[Work order]:
Output the data word for word, dropping every image.

---------- Data listing ----------

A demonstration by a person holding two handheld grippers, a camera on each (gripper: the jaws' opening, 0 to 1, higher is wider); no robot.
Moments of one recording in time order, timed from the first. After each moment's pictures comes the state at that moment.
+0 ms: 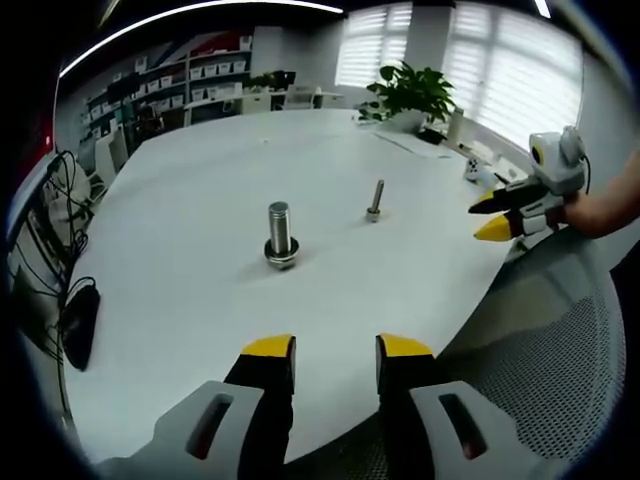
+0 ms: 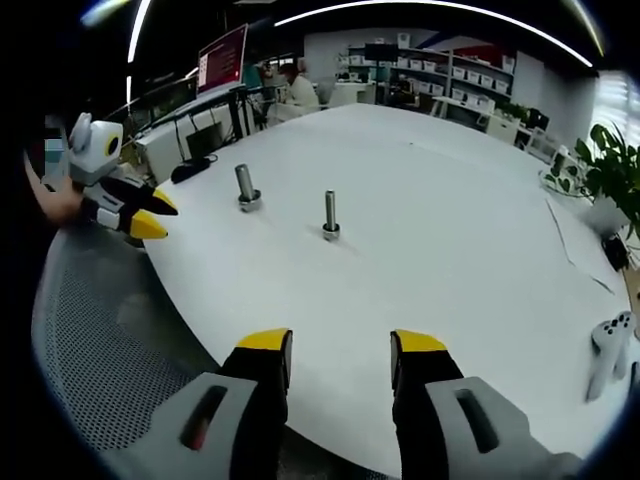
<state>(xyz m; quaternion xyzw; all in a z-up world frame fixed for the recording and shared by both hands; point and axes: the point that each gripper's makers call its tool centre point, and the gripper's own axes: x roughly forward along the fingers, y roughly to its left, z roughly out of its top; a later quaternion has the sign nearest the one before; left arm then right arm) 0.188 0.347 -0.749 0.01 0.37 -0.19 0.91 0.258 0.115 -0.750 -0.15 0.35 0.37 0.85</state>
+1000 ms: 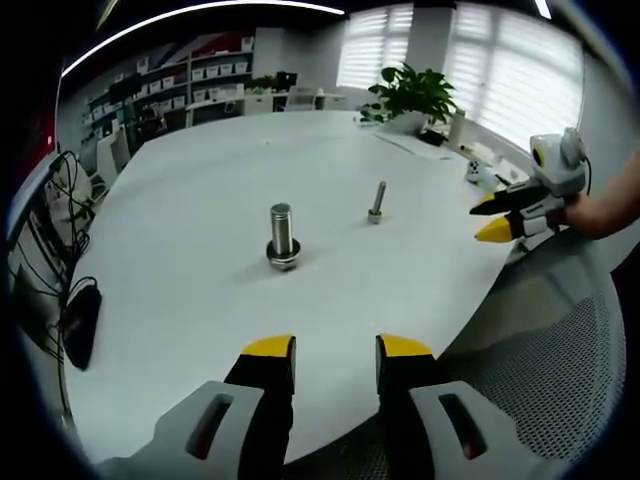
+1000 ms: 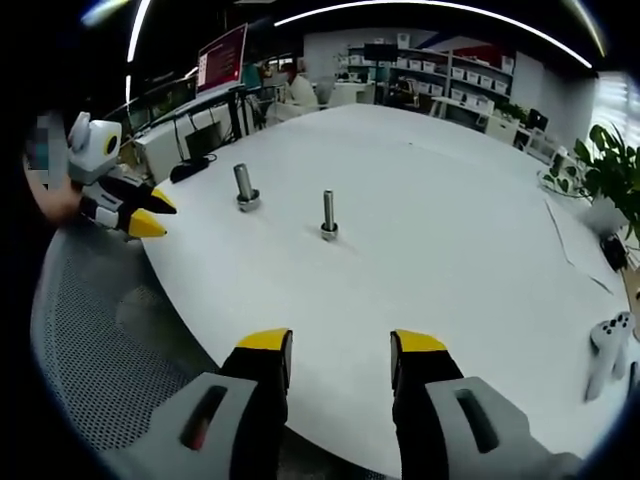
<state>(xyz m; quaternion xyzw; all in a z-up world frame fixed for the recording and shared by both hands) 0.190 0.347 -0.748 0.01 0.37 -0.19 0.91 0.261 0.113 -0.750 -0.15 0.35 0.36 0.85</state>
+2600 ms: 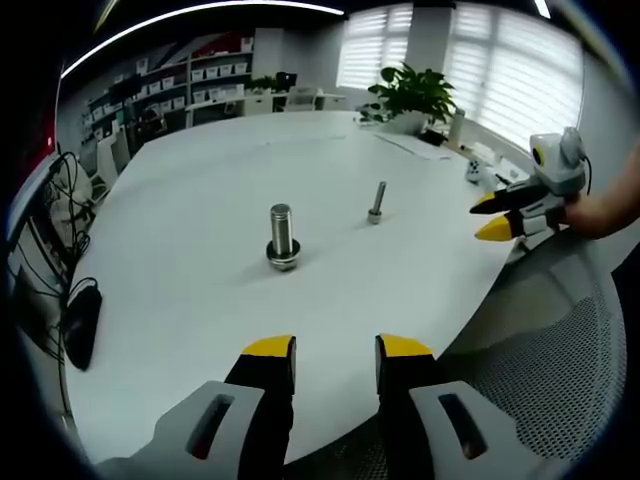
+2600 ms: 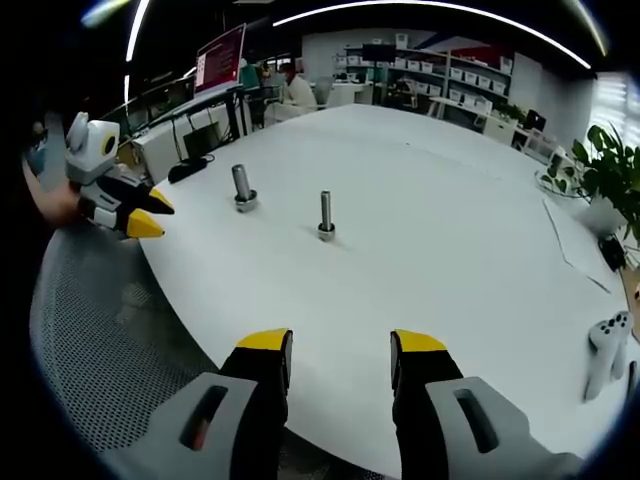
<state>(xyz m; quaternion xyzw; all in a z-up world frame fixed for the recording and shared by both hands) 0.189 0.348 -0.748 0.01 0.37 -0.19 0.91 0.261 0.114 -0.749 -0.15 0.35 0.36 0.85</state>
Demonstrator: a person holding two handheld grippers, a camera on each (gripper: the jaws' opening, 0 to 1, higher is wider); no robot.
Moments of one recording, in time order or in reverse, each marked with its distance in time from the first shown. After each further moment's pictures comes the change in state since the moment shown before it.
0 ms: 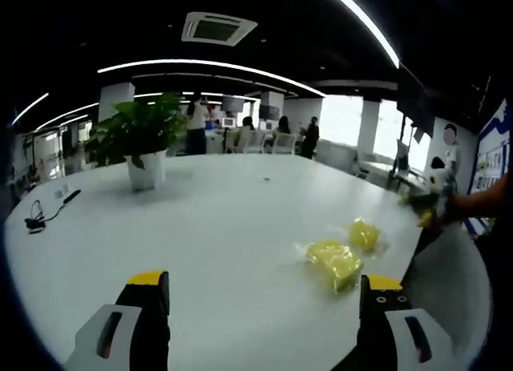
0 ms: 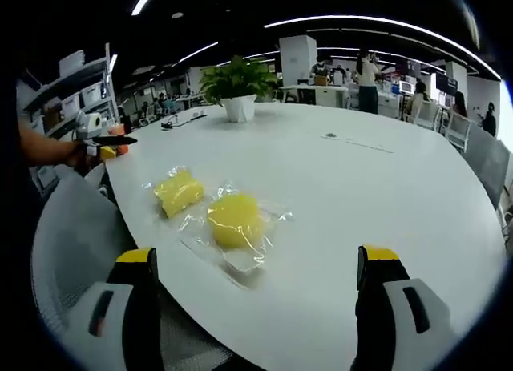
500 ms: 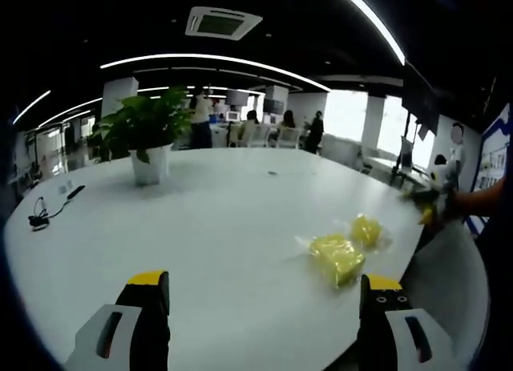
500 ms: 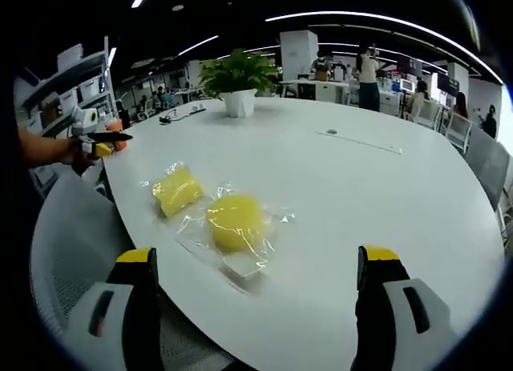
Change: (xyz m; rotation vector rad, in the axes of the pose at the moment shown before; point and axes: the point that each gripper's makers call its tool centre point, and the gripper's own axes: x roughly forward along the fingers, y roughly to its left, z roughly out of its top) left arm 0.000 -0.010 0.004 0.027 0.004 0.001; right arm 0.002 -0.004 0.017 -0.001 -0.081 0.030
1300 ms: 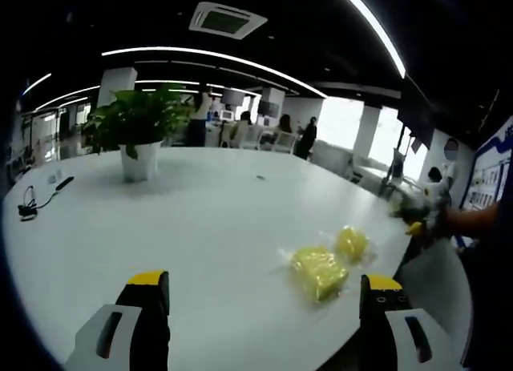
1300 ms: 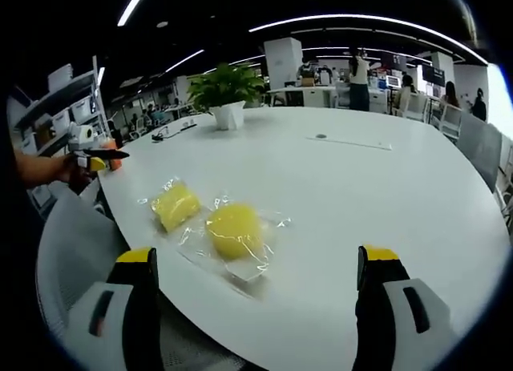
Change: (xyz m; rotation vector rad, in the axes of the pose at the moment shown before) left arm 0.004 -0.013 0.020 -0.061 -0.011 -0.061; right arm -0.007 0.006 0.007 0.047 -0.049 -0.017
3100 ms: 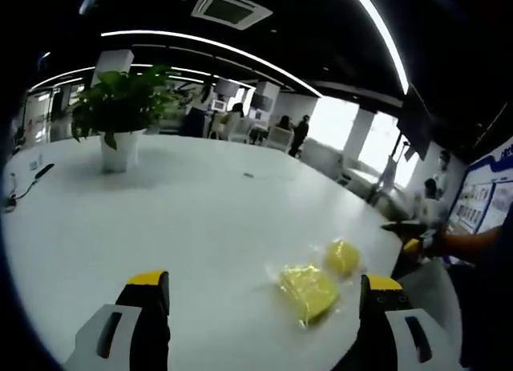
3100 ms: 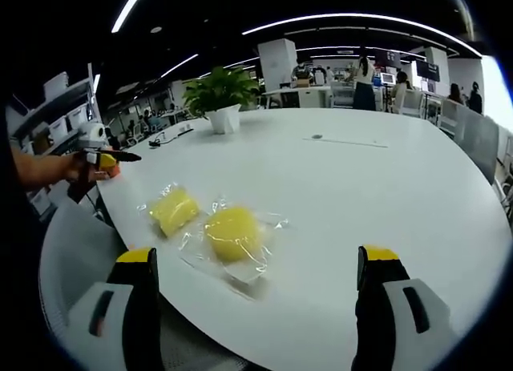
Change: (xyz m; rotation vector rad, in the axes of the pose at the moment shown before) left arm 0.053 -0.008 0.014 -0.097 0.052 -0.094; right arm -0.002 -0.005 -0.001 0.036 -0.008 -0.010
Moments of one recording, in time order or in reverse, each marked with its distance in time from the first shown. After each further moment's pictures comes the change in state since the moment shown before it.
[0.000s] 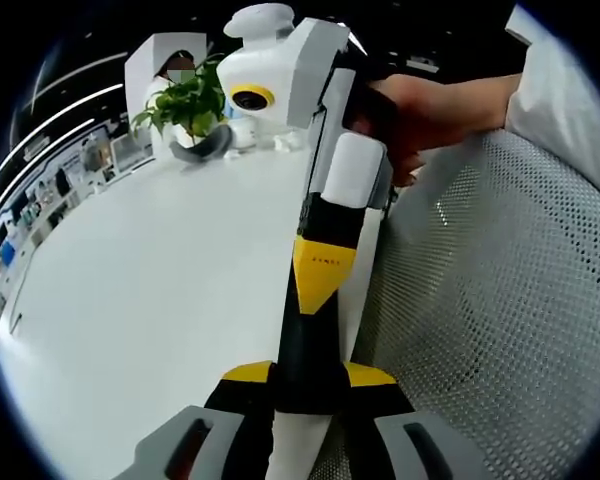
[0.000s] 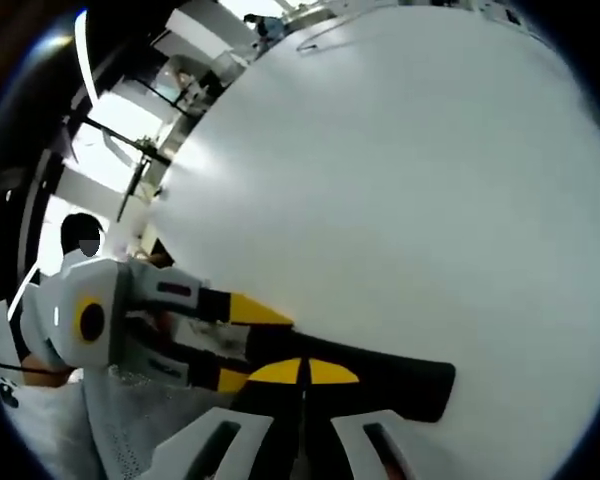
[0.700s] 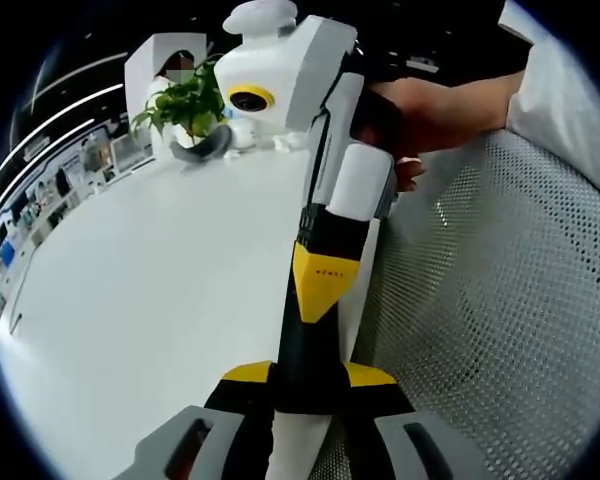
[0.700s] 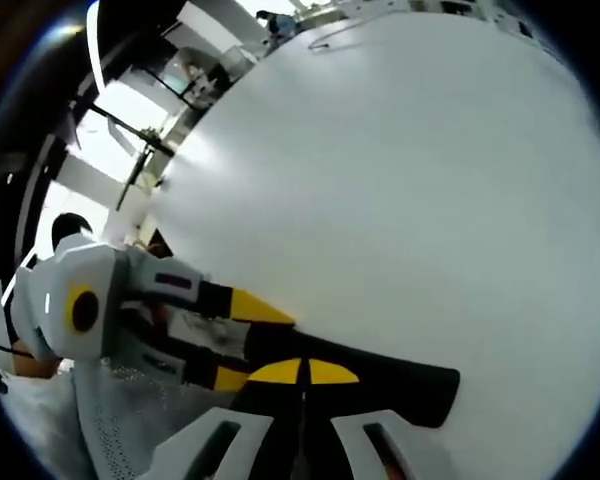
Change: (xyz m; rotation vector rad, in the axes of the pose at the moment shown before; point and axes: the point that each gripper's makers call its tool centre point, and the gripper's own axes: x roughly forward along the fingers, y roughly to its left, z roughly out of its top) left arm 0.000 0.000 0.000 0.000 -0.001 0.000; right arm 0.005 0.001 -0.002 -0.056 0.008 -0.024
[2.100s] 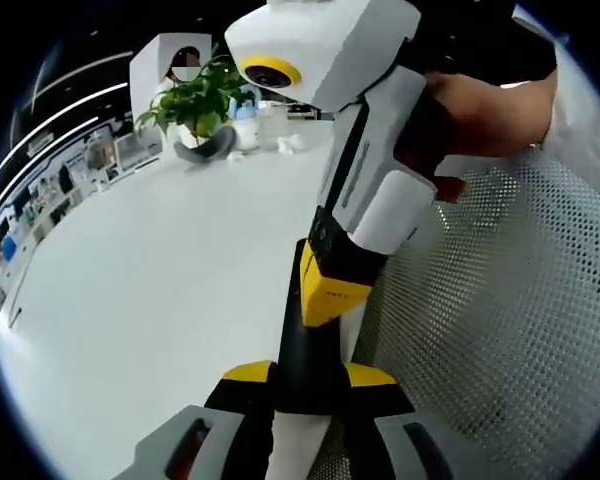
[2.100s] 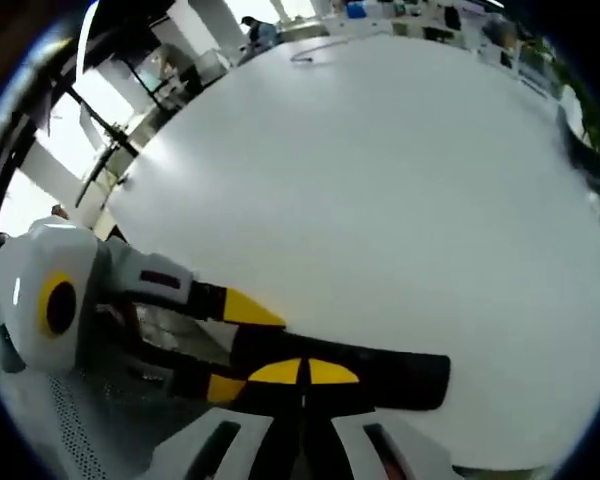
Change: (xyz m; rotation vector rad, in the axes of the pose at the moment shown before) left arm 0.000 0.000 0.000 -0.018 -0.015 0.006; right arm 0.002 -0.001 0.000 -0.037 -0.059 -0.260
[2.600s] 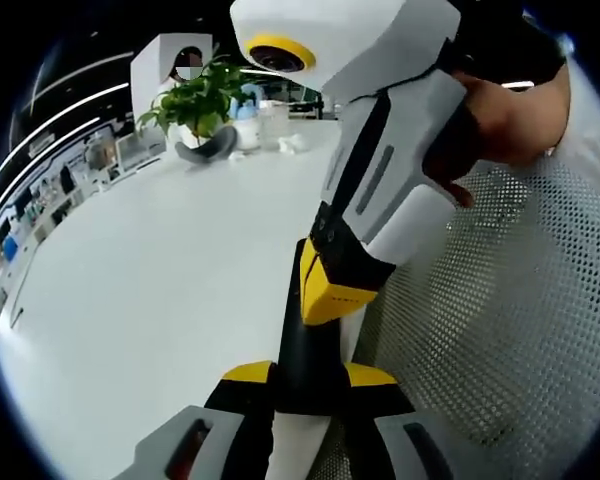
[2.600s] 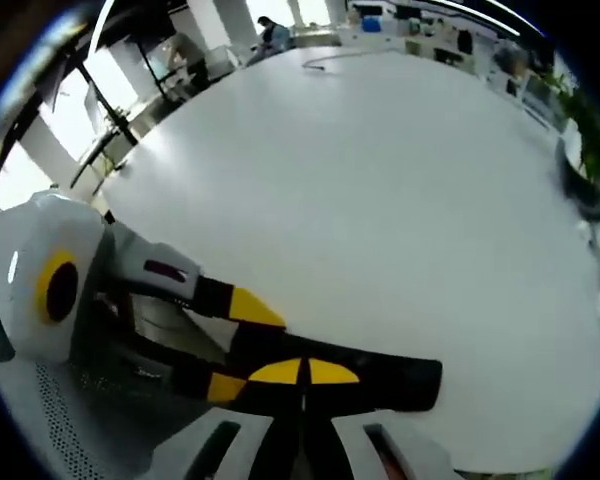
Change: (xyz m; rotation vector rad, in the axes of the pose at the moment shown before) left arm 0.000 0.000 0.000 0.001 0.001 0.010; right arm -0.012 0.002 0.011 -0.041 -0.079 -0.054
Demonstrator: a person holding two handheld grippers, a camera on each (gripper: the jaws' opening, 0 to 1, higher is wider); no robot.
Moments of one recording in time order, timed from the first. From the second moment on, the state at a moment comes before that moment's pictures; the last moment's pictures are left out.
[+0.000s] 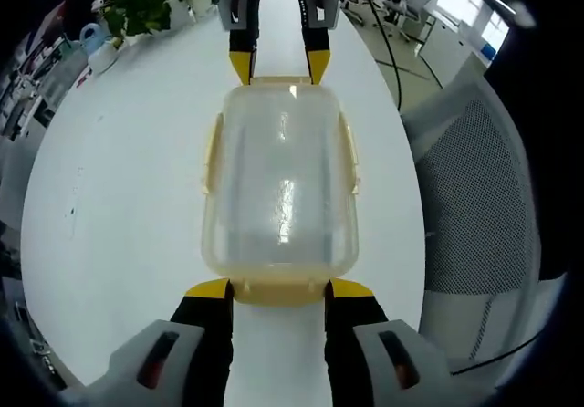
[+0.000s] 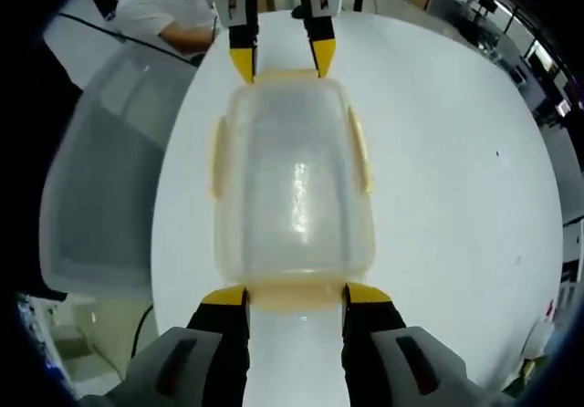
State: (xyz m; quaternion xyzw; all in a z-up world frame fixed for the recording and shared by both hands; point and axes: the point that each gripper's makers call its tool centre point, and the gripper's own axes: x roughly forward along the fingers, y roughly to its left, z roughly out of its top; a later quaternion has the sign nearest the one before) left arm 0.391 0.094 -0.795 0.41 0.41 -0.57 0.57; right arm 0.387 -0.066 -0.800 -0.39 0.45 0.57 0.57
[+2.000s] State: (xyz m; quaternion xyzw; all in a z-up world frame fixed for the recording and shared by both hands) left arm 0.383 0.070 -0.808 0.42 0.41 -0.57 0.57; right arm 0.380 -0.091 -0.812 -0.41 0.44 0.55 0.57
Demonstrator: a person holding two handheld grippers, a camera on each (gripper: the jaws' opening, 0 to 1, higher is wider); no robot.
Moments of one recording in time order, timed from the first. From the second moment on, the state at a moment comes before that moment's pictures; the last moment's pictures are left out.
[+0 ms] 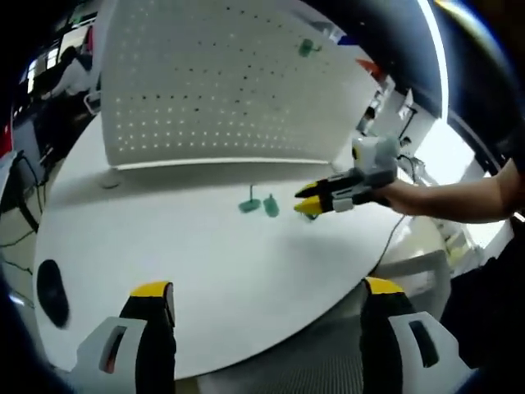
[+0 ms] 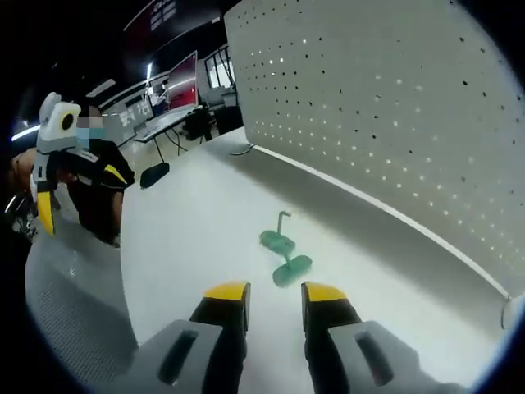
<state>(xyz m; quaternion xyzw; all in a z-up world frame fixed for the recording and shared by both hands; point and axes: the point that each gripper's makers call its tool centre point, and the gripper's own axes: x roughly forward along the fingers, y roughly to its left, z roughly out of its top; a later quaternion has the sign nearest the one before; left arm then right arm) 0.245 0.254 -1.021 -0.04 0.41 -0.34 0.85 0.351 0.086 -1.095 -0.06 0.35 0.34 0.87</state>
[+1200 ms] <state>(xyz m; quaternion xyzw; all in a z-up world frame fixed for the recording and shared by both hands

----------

[Answer to this problem]:
A demonstration by a person holding two handheld grippers, a camera on each (gripper: the jaws' opening, 0 to 1, higher is wider); no robot.
Moments of one recording in time order, timed from the first. After each moment's pictures comes the state at that moment.
+0 ms: 
+0 ms: 
<state>(xyz m; quaternion xyzw; all in a z-up world frame fixed for the recording and shared by both hands; point and axes: the point that each gripper's makers call its tool centre point, and the gripper's own axes: x roughly forward along the fingers, y roughly to its left, z roughly out of its top; a later quaternion has the sign nearest the one before; left arm then right arm) 0.188 0.347 -0.749 0.01 0.37 -0.19 0.91 0.258 0.115 -0.750 -0.15 0.35 0.37 0.85</state>
+1000 ms: 
+1000 ms: 
<state>(xyz m; quaternion xyzw; all in a z-up world frame fixed for the recording and shared by both hands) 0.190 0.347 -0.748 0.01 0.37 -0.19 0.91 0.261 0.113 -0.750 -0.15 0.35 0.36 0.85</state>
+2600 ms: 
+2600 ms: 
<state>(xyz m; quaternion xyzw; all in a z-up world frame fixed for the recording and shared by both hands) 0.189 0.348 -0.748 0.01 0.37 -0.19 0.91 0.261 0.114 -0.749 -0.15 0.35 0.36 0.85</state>
Demonstrator: a person holding two handheld grippers, a camera on each (gripper: the jaws' opening, 0 to 1, higher is wider); no robot.
Moments of one recording, in time order or in reverse, each marked with its distance in time from the first shown. After each further moment's pictures comes the change in state since the moment shown before it.
0 ms: 
0 ms: 
500 ms: 
500 ms: 
Change: (xyz m; rotation vector rad, in the axes of the pose at the moment shown before; point and axes: the point that each gripper's makers call its tool centre point, and the gripper's own axes: x roughly forward along the fingers, y roughly to its left, z roughly out of its top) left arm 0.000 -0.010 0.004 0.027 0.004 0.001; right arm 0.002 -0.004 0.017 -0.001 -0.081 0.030
1300 ms: 
1300 ms: 
Change: (xyz m; rotation vector rad, in the axes of the pose at the moment shown before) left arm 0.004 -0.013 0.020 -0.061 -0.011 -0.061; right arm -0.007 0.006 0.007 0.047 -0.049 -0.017
3100 ms: 
3100 ms: 
Change: (xyz m; rotation vector rad, in the axes of the pose at the moment shown before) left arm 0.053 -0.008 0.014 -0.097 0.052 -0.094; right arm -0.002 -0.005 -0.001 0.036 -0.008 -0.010
Moments of one recording, in time order or in reverse, each marked with its distance in time from the first shown. After each further moment's pictures comes the change in state since the moment shown before it.
[0.000s] 
[0.000s] 
[0.700s] 
[0.700s] 
Change: (xyz m; rotation vector rad, in the axes of the pose at the moment shown before; point and axes: the point that each gripper's makers call its tool centre point, and the gripper's own axes: x roughly forward along the fingers, y roughly to its left, z roughly out of its top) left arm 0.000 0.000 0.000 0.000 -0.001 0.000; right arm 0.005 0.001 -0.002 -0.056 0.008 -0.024
[2.100s] 
[2.100s] 
Change: (xyz m; rotation vector rad, in the axes of the pose at the moment shown before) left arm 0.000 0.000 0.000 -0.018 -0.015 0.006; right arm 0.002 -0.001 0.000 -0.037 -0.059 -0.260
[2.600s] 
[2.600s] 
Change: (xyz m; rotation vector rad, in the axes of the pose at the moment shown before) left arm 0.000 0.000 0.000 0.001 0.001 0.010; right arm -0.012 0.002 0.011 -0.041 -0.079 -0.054
Demonstrator: a person holding two handheld grippers, a camera on each (gripper: the jaws' opening, 0 to 1, higher is wider); no robot.
Moments of one recording in time order, timed from the first. From the second moment on, the state at a moment comes before that moment's pictures; the last moment's pictures are left out.
[+0.000s] 
[+0.000s] 
State: (xyz m; quaternion xyzw; all in a z-up world frame fixed for the recording and shared by both hands; point and axes: the point that each gripper's makers call its tool centre point, and the gripper's own axes: x roughly forward along the fingers, y roughly to its left, z roughly out of its top; a later quaternion has the sign nearest the one before) left arm 0.391 0.094 -0.795 0.41 0.41 -0.57 0.57; right arm 0.387 -0.066 -0.800 -0.39 0.45 0.57 0.57
[+2.000s] State: (xyz m; quaternion xyzw; all in a z-up world frame fixed for the recording and shared by both hands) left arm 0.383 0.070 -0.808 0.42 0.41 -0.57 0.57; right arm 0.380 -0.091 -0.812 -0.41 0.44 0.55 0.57
Demonstrator: a person holding two handheld grippers, a camera on each (gripper: the jaws' opening, 0 to 1, higher is wider); no robot.
Moments of one recording in time order, timed from the first. From the second moment on, the state at a moment comes before that moment's pictures; the last moment's pictures are left out.
[+0 ms] 
[+0 ms] 
<state>(xyz m; quaternion xyzw; all in a z-up world frame fixed for the recording and shared by both hands; point and axes: the point that each gripper's makers call its tool centre point, and the gripper's own axes: x roughly forward along the fingers, y roughly to its left, z roughly out of its top; a later quaternion has the sign nearest the one before; left arm then right arm) 0.245 0.254 -1.021 -0.04 0.41 -0.34 0.85 0.351 0.086 -1.095 -0.06 0.35 0.34 0.87</state>
[+1200 ms] <state>(xyz m; quaternion xyzw; all in a z-up world frame fixed for the recording and shared by both hands

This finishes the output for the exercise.